**ACTION ITEM**
Only part of the listing is needed, namely the lines from its start through the line with "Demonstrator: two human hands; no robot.", and they should be retyped exactly.

- - - - - - -

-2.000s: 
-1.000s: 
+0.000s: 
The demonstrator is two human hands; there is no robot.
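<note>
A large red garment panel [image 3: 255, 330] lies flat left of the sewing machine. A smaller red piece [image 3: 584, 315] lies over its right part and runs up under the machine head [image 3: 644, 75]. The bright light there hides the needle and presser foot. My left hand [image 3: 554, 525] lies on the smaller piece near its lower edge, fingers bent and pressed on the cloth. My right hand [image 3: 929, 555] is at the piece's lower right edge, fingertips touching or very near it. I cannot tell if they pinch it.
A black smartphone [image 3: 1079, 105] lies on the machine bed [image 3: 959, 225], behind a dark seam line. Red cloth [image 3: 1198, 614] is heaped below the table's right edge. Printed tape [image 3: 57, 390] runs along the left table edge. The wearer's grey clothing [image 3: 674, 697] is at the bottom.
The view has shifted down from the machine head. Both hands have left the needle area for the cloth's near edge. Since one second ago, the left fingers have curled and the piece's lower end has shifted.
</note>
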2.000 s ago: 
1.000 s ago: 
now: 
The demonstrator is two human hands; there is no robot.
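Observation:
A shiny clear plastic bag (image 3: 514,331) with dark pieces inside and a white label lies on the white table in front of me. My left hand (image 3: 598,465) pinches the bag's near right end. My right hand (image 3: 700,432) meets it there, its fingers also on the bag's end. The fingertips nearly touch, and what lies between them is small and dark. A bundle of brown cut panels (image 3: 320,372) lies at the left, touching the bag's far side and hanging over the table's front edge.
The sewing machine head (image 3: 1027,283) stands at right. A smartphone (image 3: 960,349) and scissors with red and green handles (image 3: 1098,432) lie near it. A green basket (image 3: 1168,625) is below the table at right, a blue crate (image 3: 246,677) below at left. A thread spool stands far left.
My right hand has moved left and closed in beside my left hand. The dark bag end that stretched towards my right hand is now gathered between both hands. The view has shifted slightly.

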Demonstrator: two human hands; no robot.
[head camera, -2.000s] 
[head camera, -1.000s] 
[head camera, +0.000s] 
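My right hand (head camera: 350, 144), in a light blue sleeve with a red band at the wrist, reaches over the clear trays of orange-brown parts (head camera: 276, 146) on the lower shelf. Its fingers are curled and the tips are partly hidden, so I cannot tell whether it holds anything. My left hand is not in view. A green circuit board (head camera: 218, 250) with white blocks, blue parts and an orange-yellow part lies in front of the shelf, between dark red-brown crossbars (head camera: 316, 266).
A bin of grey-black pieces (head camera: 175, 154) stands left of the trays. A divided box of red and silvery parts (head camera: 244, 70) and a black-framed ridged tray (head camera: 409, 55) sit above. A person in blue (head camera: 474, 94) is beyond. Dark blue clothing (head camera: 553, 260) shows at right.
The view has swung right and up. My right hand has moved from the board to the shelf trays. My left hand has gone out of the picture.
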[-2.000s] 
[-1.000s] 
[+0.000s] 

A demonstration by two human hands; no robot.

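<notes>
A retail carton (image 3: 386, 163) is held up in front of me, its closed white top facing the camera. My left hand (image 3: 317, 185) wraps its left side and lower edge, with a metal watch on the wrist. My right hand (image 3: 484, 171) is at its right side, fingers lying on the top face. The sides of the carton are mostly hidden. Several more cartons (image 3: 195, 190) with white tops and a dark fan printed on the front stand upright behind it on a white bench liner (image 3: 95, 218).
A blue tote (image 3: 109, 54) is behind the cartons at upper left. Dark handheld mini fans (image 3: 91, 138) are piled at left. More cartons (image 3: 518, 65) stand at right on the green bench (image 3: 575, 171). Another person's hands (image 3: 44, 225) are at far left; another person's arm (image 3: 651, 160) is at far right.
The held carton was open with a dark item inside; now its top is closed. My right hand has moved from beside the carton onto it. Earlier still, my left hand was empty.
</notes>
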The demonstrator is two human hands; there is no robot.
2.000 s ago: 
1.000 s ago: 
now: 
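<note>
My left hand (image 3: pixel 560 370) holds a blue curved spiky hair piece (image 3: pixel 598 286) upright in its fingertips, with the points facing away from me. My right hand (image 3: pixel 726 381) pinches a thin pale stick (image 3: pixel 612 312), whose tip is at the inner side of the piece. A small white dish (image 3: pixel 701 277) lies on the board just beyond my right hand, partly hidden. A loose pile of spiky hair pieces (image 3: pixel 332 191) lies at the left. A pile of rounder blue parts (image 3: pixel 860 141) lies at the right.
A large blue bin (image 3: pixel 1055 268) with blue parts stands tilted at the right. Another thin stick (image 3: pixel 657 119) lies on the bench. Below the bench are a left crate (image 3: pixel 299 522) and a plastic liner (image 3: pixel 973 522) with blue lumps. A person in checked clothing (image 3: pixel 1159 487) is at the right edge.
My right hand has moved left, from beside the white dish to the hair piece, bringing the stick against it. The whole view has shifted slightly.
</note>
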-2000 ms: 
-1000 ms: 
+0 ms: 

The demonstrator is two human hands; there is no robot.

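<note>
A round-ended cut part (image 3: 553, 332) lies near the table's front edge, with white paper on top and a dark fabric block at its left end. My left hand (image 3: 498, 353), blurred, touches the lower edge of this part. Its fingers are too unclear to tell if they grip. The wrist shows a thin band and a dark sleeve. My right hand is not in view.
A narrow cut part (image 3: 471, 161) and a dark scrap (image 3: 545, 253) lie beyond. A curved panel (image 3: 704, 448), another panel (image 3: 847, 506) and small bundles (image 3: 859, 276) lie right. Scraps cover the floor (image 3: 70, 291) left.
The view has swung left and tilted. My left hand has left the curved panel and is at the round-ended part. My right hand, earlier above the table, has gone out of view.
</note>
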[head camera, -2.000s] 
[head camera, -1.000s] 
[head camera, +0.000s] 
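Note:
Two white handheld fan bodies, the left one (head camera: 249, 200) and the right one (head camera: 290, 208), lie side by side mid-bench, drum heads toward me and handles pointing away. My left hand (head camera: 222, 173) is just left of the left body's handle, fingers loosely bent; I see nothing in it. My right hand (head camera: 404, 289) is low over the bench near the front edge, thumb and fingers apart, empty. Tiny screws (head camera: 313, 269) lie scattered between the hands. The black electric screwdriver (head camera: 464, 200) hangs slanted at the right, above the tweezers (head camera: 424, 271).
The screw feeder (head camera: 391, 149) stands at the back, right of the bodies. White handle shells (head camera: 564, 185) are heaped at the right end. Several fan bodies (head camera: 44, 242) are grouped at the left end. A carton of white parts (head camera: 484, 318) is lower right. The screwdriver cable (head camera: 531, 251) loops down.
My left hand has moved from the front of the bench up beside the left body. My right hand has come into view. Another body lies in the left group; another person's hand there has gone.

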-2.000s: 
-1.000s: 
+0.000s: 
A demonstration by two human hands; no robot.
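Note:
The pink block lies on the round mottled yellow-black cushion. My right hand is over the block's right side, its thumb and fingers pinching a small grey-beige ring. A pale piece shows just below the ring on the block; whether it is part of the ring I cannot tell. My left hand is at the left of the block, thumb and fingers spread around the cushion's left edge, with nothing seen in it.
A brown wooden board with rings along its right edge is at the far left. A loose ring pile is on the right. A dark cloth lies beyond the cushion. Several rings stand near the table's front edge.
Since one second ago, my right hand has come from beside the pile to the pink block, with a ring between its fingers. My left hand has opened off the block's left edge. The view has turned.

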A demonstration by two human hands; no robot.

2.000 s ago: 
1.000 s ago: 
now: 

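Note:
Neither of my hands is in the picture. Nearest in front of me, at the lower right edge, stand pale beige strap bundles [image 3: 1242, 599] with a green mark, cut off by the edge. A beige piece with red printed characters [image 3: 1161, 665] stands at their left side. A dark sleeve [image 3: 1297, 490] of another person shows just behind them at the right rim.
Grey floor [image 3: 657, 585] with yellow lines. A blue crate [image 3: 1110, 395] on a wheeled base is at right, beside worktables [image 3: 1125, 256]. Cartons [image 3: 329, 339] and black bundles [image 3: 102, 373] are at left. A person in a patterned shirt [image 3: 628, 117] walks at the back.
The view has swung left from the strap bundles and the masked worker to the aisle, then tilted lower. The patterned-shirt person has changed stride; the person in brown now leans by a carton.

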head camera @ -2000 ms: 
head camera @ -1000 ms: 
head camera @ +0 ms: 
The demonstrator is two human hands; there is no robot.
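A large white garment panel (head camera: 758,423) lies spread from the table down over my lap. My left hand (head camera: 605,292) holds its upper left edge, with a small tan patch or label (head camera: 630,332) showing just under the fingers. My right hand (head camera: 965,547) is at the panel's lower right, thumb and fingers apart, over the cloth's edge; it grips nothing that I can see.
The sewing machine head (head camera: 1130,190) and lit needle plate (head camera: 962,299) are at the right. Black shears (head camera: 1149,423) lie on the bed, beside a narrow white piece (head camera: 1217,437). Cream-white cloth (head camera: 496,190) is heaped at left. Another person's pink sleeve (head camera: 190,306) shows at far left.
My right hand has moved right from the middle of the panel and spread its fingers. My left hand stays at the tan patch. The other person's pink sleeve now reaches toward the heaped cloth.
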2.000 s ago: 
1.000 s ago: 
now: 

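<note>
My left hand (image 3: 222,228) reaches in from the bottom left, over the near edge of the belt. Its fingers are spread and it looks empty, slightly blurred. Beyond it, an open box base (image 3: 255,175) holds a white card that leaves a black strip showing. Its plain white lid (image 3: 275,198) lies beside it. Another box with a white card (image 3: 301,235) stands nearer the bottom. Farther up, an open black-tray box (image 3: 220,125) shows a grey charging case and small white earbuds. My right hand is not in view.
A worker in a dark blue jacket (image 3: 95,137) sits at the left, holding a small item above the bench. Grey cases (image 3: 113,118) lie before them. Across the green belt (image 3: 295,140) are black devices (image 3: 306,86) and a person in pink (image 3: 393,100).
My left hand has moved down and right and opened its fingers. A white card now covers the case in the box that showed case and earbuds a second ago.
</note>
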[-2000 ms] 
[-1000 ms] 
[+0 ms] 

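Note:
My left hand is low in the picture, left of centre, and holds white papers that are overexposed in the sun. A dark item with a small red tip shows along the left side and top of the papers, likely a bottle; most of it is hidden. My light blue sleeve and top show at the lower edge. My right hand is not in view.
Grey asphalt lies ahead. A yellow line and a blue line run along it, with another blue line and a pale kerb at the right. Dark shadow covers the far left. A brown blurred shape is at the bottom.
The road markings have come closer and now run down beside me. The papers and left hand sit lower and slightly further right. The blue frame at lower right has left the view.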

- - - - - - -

**RESULT OF THE EXERCISE**
-2.000s: 
-1.000s: 
+0.000s: 
The demonstrator is two human hands; there is no robot.
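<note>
A large red garment panel [image 3: 255, 330] lies flat left of the sewing machine. A smaller red piece [image 3: 584, 315] lies over its right part and runs up under the machine head [image 3: 644, 75]. The bright light there hides the needle and presser foot. My left hand [image 3: 554, 525] lies on the smaller piece near its lower edge, fingers bent and pressed on the cloth. My right hand [image 3: 929, 555] is at the piece's lower right edge, fingertips touching or very near it. I cannot tell if they pinch it.
A black smartphone [image 3: 1079, 105] lies on the machine bed [image 3: 959, 225], behind a dark seam line. Red cloth [image 3: 1198, 614] is heaped below the table's right edge. Printed tape [image 3: 57, 390] runs along the left table edge. The wearer's grey clothing [image 3: 674, 697] is at the bottom.
The view has shifted down from the machine head. Both hands have left the needle area for the cloth's near edge. Since one second ago, the left fingers have curled and the piece's lower end has shifted.
</note>
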2.000 s ago: 
1.000 s ago: 
now: 
The demonstrator is two human hands; there is no robot.
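Observation:
A shiny clear plastic bag (image 3: 514,331) with dark pieces inside and a white label lies on the white table in front of me. My left hand (image 3: 598,465) pinches the bag's near right end. My right hand (image 3: 700,432) meets it there, its fingers also on the bag's end. The fingertips nearly touch, and what lies between them is small and dark. A bundle of brown cut panels (image 3: 320,372) lies at the left, touching the bag's far side and hanging over the table's front edge.
The sewing machine head (image 3: 1027,283) stands at right. A smartphone (image 3: 960,349) and scissors with red and green handles (image 3: 1098,432) lie near it. A green basket (image 3: 1168,625) is below the table at right, a blue crate (image 3: 246,677) below at left. A thread spool stands far left.
My right hand has moved left and closed in beside my left hand. The dark bag end that stretched towards my right hand is now gathered between both hands. The view has shifted slightly.
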
Demonstrator: two human hands; no robot.

Work on the answer has been completed.